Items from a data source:
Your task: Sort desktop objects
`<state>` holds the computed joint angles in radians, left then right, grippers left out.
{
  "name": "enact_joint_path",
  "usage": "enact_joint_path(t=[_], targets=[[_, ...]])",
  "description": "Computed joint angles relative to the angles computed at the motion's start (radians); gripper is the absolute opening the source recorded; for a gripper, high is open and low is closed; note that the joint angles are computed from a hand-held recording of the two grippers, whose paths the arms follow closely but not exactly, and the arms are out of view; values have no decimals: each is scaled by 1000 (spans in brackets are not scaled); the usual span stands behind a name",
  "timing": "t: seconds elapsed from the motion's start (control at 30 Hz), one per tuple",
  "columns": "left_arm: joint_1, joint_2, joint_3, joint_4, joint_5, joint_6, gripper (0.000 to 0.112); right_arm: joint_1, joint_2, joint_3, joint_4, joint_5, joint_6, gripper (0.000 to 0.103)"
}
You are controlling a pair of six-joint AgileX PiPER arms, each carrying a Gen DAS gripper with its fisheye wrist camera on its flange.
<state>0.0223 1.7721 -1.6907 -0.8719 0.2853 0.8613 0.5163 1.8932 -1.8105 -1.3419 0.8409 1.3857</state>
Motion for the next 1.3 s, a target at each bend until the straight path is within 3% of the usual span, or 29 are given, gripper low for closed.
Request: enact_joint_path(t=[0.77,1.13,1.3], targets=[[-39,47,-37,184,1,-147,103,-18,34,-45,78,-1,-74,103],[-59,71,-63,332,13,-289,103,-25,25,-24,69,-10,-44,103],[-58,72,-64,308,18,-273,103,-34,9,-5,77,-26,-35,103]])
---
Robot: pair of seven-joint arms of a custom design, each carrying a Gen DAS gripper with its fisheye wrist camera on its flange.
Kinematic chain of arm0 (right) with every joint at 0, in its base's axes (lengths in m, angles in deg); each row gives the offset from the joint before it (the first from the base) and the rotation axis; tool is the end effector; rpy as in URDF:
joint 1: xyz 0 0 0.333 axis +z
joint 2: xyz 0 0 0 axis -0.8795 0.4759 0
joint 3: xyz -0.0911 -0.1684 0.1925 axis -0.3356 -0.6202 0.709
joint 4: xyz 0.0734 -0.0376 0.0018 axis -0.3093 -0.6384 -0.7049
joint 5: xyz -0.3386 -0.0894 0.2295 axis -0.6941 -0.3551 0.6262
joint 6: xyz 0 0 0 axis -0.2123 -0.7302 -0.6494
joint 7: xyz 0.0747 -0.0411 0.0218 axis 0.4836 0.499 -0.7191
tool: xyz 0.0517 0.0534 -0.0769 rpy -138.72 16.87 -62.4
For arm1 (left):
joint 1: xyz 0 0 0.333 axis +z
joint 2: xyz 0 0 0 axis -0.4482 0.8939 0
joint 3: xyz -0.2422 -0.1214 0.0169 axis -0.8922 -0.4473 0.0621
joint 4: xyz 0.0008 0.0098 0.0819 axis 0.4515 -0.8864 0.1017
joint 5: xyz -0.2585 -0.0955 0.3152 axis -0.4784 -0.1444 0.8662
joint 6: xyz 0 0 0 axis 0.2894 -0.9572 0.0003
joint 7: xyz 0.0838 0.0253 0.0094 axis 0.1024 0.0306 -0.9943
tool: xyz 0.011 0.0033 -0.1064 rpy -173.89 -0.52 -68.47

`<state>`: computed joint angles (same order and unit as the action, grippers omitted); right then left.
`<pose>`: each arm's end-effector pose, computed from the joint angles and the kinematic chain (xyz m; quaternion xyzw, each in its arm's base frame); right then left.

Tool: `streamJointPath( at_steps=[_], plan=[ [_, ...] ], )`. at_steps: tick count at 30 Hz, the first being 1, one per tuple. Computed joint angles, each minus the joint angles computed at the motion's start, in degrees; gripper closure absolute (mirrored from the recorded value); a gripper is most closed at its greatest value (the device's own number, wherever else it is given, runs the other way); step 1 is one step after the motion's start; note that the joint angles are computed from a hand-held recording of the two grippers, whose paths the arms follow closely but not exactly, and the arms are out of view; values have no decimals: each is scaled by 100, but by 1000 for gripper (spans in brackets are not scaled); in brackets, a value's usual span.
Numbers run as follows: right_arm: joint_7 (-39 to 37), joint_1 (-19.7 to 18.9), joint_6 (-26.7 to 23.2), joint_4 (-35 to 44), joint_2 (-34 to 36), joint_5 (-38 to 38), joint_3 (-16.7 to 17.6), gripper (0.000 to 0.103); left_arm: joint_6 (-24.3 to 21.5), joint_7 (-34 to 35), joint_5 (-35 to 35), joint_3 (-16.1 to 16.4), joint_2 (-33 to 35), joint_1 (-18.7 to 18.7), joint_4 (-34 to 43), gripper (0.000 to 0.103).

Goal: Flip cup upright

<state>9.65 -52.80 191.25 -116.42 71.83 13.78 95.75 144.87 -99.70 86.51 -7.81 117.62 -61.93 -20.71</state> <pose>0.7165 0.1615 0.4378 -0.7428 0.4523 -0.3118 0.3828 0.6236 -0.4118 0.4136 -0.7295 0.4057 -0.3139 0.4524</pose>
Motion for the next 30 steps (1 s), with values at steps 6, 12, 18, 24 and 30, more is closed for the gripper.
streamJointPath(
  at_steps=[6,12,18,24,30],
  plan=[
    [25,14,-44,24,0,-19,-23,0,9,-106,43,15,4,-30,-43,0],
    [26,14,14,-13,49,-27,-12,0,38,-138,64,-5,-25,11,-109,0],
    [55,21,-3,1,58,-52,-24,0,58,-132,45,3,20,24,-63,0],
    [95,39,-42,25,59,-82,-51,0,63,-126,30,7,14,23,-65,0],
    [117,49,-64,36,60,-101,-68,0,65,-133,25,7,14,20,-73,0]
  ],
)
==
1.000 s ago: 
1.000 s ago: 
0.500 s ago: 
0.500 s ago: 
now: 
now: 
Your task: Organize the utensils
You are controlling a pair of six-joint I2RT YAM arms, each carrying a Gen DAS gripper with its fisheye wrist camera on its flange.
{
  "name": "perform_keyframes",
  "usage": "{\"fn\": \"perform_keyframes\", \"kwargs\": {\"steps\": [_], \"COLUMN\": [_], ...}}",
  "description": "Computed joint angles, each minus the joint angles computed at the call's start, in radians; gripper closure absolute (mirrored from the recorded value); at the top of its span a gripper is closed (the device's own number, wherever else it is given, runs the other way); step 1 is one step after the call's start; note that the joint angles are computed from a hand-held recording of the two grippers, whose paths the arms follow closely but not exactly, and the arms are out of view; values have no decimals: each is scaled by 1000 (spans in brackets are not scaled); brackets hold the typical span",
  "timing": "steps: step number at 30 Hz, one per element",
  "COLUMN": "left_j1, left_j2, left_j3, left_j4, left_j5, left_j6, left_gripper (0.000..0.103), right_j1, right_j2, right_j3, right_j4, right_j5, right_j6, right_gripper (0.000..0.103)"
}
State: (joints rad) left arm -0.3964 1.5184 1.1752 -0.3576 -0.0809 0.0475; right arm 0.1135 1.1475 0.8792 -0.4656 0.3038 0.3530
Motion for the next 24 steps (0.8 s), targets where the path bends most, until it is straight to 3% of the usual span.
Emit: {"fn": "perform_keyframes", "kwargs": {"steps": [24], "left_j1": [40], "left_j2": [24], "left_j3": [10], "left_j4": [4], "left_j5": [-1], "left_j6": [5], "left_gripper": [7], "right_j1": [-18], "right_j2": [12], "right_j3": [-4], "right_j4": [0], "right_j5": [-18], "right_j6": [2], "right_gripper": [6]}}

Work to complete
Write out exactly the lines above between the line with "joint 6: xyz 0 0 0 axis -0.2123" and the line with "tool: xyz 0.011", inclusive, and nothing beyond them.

Task solution
joint 6: xyz 0 0 0 axis -0.2123 -0.7302 -0.6494
joint 7: xyz 0.0747 -0.0411 0.0218 axis 0.4836 0.499 -0.7191
tool: xyz 0.0517 0.0534 -0.0769 rpy -138.72 16.87 -62.4
For arm1 (left):
joint 1: xyz 0 0 0.333 axis +z
joint 2: xyz 0 0 0 axis -0.4482 0.8939 0
joint 3: xyz -0.2422 -0.1214 0.0169 axis -0.8922 -0.4473 0.0621
joint 4: xyz 0.0008 0.0098 0.0819 axis 0.4515 -0.8864 0.1017
joint 5: xyz -0.2585 -0.0955 0.3152 axis -0.4784 -0.1444 0.8662
joint 6: xyz 0 0 0 axis 0.2894 -0.9572 0.0003
joint 7: xyz 0.0838 0.0253 0.0094 axis 0.1024 0.0306 -0.9943
tool: xyz 0.011 0.0033 -0.1064 rpy -173.89 -0.52 -68.47

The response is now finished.